*** Begin section ***

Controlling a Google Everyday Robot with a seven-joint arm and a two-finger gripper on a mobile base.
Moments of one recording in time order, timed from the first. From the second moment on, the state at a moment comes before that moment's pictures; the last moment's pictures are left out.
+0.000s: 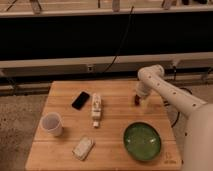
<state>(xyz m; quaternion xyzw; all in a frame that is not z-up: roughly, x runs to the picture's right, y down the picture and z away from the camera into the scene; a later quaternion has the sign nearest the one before) 0.222 0.083 0.917 -0.28 -0.09 -0.16 0.94</state>
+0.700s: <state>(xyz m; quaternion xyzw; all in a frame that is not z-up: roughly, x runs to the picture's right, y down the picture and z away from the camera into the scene) 0.223 0.085 0.920 -0.28 -0.10 -0.17 0.94</state>
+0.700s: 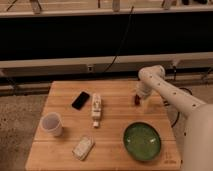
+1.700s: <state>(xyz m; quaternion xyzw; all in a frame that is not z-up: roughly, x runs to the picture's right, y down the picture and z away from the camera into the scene) 0.225 0.089 0.923 -0.29 -0.11 -0.18 0.93</state>
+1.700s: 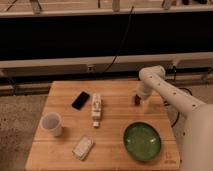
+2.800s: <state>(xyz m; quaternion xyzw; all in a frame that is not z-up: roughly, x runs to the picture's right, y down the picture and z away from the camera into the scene) 0.224 0.093 0.924 -0.29 -0.11 -0.19 0.93</state>
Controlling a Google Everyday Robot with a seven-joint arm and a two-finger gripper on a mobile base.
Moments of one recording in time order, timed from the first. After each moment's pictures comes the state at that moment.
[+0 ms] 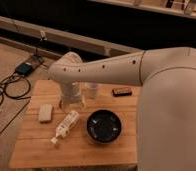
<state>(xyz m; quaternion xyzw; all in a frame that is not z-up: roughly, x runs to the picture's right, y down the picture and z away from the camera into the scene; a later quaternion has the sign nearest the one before) -0.106 0.102 0.703 -0.26 0.23 0.64 0.68</state>
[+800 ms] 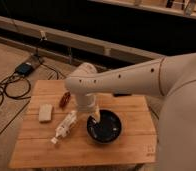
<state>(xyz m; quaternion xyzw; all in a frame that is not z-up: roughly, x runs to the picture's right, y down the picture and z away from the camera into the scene) -0.029 0.153 0.699 -0.22 0.29 0.71 0.60</state>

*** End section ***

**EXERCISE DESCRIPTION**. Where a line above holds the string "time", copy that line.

**RESPONSE AREA**.
Moments of one recording in time order, timed from the first. From the second moment on, the state at a moment comes before that moment's pictures; the last moment's pictures are left out.
Moments of one recording in time order, timed from the first. After each moment's pictures comes the state at that moment.

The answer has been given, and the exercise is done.